La gente, a veces, se
impresiona por cualquier cosa. Hace unas madrugadas necesitaba leer un libro
muy especial, tomar notas y hallarle al texto sus tiernas inferencias, y
procuré el espacio en la casa donde vivo.
Tomé una silla plástica, la
subí a empellones por delgadísima escalera y me aislé en un sitio tranquilo
donde el silencio permitía hacer de cada letra idea andante.
Iluminado por una lámpara
baja que aliviaba mejor la ligera penumbra de mis ojos, comencé a disfrutar, a
beber líneas con el deleite con que seguramente otros, en otra parte, bebían a
esa hora exacta las invisibles líneas de una copa.
Afuera salió el sol y trepó
techos, de uno en uno. Ni el libro ni yo reparamos en las horas que pasaron por
delante, pero al cabo escuché un murmullo que ascendía:
—Estos son los dos cuartos
de arriba… -explicaba una mujer a otra hasta que, al acercarse, el susto la
sacó de su labor de guía en una potencial compraventa de casa.

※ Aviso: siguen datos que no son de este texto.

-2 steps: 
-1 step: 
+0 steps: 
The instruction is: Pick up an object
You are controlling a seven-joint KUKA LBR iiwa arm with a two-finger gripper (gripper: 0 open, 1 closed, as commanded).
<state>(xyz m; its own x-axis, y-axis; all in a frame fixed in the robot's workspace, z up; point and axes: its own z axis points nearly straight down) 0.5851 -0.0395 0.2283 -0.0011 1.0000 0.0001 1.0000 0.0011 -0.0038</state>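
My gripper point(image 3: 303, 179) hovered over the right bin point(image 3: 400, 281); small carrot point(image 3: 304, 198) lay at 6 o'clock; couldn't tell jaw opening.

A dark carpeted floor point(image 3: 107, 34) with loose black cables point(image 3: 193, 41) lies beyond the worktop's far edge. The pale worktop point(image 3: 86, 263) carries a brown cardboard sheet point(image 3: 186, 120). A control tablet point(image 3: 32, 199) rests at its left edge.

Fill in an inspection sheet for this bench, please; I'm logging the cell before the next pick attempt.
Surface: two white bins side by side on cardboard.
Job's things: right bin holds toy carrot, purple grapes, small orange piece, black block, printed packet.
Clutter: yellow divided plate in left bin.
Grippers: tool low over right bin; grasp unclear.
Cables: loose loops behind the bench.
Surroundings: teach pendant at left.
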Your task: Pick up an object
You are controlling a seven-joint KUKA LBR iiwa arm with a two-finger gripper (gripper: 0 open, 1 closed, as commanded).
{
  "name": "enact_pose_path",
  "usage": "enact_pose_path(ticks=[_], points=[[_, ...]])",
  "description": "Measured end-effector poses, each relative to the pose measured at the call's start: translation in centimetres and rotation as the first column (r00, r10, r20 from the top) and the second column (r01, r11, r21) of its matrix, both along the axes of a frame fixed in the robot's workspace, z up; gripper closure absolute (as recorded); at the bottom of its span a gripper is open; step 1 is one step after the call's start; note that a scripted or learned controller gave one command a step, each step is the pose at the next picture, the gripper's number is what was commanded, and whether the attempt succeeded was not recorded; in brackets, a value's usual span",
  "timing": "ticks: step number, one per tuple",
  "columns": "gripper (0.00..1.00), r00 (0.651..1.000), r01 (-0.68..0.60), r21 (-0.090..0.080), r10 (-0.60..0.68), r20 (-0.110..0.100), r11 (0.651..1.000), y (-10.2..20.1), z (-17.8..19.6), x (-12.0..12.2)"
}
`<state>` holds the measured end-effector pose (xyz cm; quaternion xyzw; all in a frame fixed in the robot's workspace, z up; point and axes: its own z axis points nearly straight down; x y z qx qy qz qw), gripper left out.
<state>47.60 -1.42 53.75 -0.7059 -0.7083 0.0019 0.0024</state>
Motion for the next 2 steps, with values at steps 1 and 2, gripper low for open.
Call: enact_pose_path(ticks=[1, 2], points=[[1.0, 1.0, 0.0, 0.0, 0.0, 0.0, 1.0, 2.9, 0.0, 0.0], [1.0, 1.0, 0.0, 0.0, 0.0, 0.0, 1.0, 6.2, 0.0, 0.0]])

—¡¿Qué haces ahí…?! -exclamó
dando un brinco, al hallarme, mi cuñada, como si hubiera visto la cosa más extraña
de este mundo.
Yo era, lo juro, inocente de
cualquier presunto intento de intimidación. Yo apenas leía cómodamente
instalado, cual visitante al barbero. Yo solo tenía el libro en mi izquierda y,
a mi diestra, apoyaba las hojas de notas
sobre un viejo lavamanos que desde hace mucho vio pasar sus mejores aguas. Yo
simplemente descansaba mis quijotescas piernas sobre una taza que,
evidentemente, personas no muy creativas de otro tiempo inventaron con fines
menos elevados.
Yo quise todo menos
asustar, pero parece que a mi cuñada (¿será porque no ha vuelto la presunta compradora?) no le gustó ni un poquito que inaugurara, a
sus espaldas, mi mejor biblioteca en el baño en desuso de la casa.